A Department of Energy project to inject carbon dioxide underground at coal plants gets rebooted with a 2015 target date.

The Department of Energy announced on Wednesday that it has pulled out of a carbon-capture technology project in favor of a restructured funding mechanism.

The DOE last year signed an agreement with the FutureGen Alliance, a coalition of coal and oil companies, to spend about $950 million on a demonstration coal-fired power plant that injects carbon dioxide emissions underground. Last December, a site for the FutureGen project in Matoon, Ill., was announced by the Alliance.

On Wednesday, the DOE said that it has scrapped that agreement and issued a new request for information, which will solicit proposals for demonstration plants that generate at least 300 megawatts. The DOE also said that President Bush's 2009 budget will include a request for $648 million in so-called clean coal research.

The reason for the restructuring is a projected cost increase to $1.8 billion, said DOE Deputy Secretary Clay Sell during a conference call with reporters.

The DOE said that advances in carbon capture and storage technology mean that power plants will be able to store 30 percent more carbon dioxide than when the project was first conceived in 2003.

Under the new plan, a demonstration plant will be built by 2015, he said. A decision on funding is expected by the end of this year. Sell said it was conceivable that members of the FutureGen Alliance, who have said they will continue with the project, could participate in the overhauled FutureGen project.

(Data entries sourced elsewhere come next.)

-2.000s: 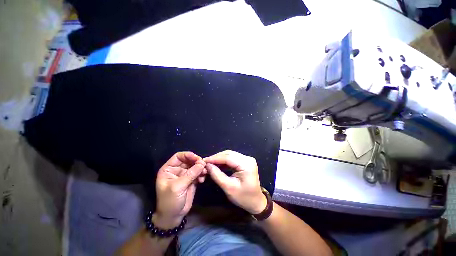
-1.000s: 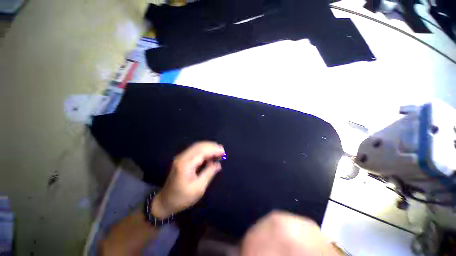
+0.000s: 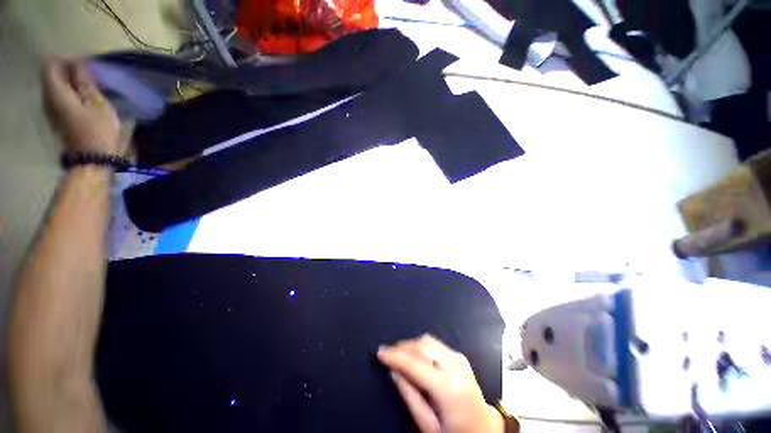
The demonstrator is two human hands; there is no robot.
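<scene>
The large black rounded panel lies flat across the table in front of me, its rounded corner beside the sewing machine head. My right hand rests over the panel near its right side, fingers slightly apart, holding nothing. My left hand is raised at the far upper left, gripping the end of a long black cut piece, lifted and blurred, with its pale reverse showing by the fingers. Other black cut pieces lie below it on the table.
An orange-red plastic bag stands behind the pile. A plain black square piece lies at the pile's right end. More black pieces lie at the back. A cardboard box is at the right.
The view has shifted towards the back of the table. My left hand has moved from above the panel to the back-left pile and taken hold of a long black piece. My right hand now lies over the panel.
</scene>
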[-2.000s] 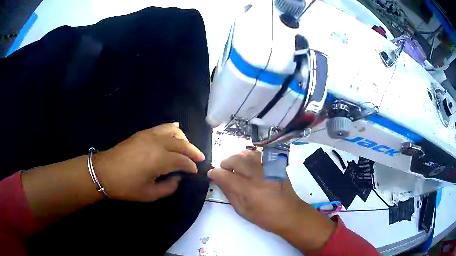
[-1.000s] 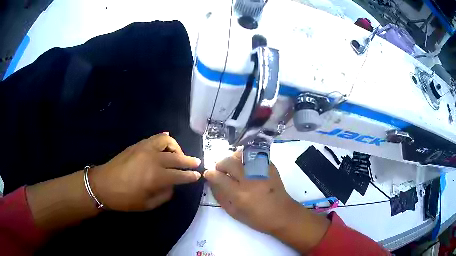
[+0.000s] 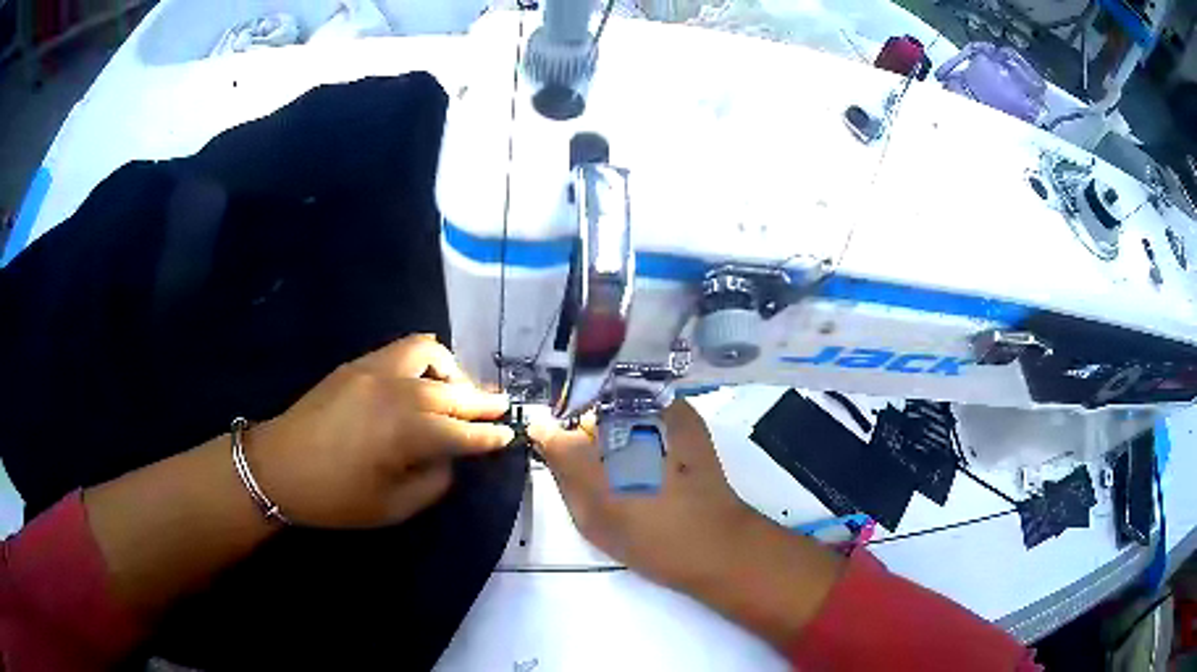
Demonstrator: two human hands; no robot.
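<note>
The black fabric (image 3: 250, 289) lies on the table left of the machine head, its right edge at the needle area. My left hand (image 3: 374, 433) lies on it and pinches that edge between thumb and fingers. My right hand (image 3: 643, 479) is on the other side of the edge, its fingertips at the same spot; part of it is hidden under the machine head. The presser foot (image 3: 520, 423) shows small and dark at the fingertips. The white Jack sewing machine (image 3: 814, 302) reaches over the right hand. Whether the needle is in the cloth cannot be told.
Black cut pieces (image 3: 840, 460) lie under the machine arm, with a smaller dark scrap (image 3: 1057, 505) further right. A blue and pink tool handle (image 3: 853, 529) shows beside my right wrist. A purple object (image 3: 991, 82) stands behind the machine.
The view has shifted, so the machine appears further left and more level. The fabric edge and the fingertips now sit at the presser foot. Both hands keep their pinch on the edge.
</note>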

He added that the request for information will not be limited to the integrated gasification and combined cycle (IGCC), the technique anticipated in the original FutureGen plan and the focus on the DOE's "clean coal" research and development.

The DOE will pay 100 percent of the carbon capture and storage portion of projects, Sell said. Under the former arrangement, the DOE shouldered too much financial risk, he said.

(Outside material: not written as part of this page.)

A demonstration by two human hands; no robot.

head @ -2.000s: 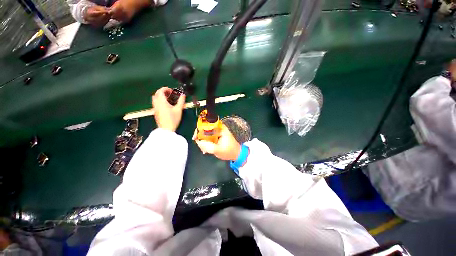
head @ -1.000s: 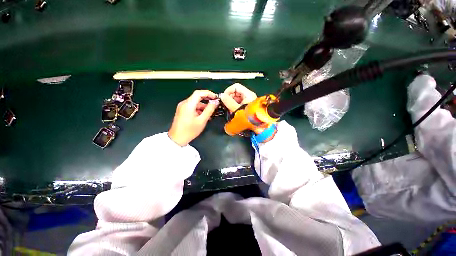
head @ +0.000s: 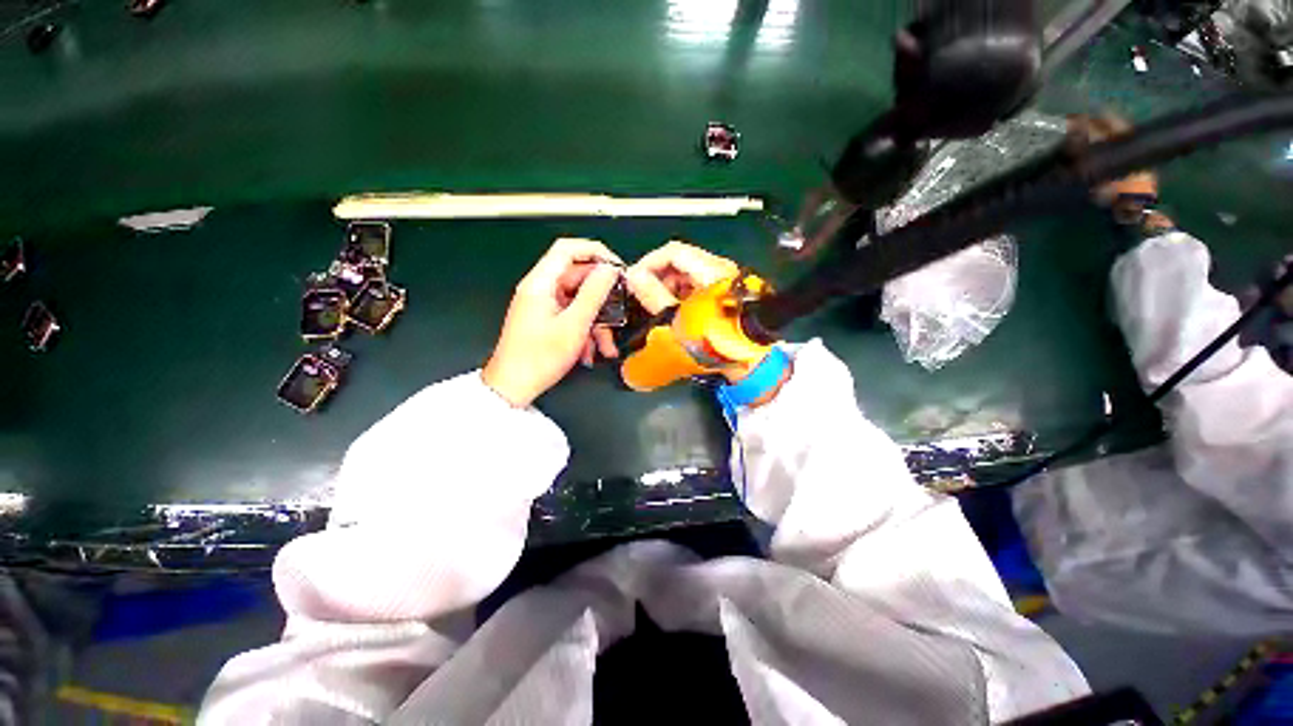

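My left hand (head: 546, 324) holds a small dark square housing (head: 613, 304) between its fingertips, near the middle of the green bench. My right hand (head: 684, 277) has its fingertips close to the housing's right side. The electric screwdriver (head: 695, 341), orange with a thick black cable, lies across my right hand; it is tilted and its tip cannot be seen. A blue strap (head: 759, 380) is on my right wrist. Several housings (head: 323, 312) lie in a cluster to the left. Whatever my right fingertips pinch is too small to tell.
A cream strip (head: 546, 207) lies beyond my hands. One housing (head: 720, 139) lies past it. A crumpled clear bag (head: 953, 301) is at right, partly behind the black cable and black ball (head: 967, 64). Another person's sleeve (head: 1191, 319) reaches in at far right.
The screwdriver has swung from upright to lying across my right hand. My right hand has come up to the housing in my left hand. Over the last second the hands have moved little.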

The restructured plan "protects the government's exposure and ensures that it is financially and politically viable," he said.

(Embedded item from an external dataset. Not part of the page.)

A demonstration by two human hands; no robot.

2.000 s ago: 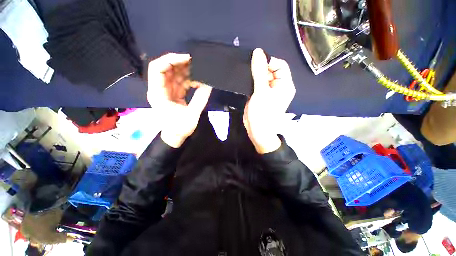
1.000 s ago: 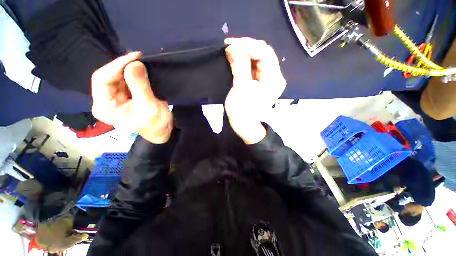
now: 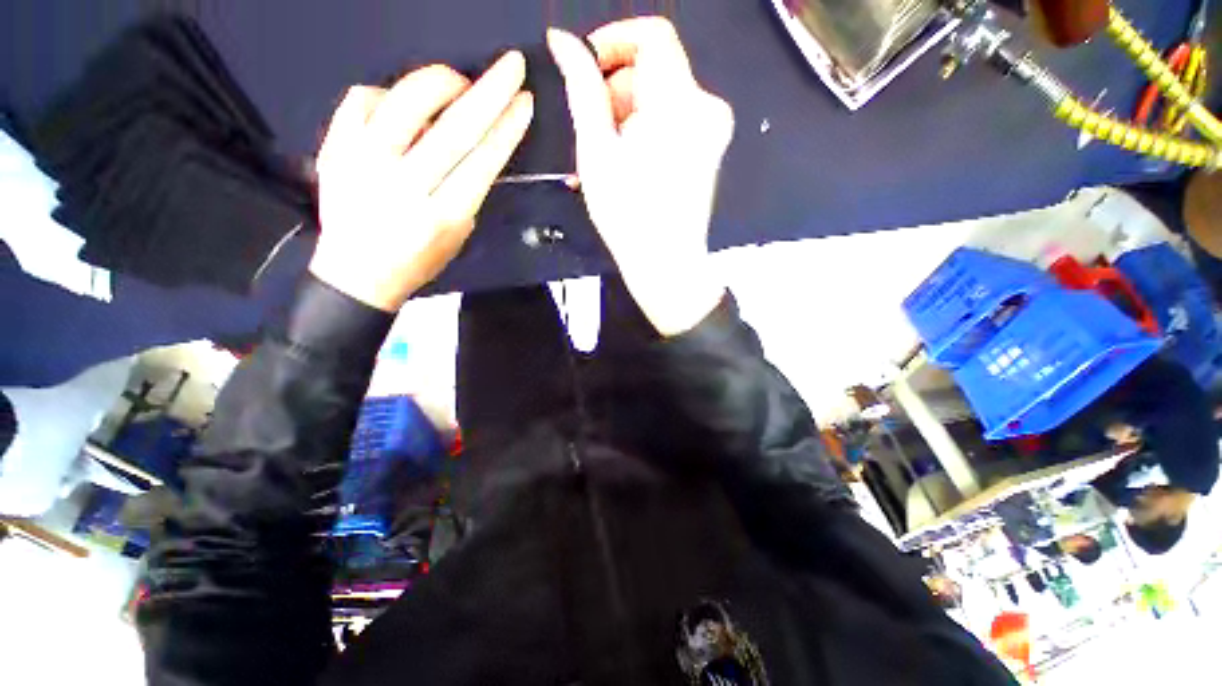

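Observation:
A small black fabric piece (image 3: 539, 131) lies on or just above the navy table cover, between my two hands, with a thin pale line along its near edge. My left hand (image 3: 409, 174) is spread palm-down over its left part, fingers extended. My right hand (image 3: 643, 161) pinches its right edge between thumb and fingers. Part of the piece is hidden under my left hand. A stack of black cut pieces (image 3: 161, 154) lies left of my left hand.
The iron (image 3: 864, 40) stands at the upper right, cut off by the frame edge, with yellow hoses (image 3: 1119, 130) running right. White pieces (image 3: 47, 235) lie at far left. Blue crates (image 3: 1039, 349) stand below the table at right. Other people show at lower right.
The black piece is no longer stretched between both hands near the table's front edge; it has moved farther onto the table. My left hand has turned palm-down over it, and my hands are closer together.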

The decision is a bitter defeat for members of the FutureGen Alliance and those who had lobbied to have the project sited in Illinois.

Carbon capture and storage is considered an important technology to reducing overall greenhouse gas emissions, but the technology is unproven at a large scale. A study from the Massachusetts Institute of Technology last year called for government funding of carbon capture projects to work out technical issues.

Also scrapped from the previous FutureGen plans is technology to generate electricity during the carbon capture process.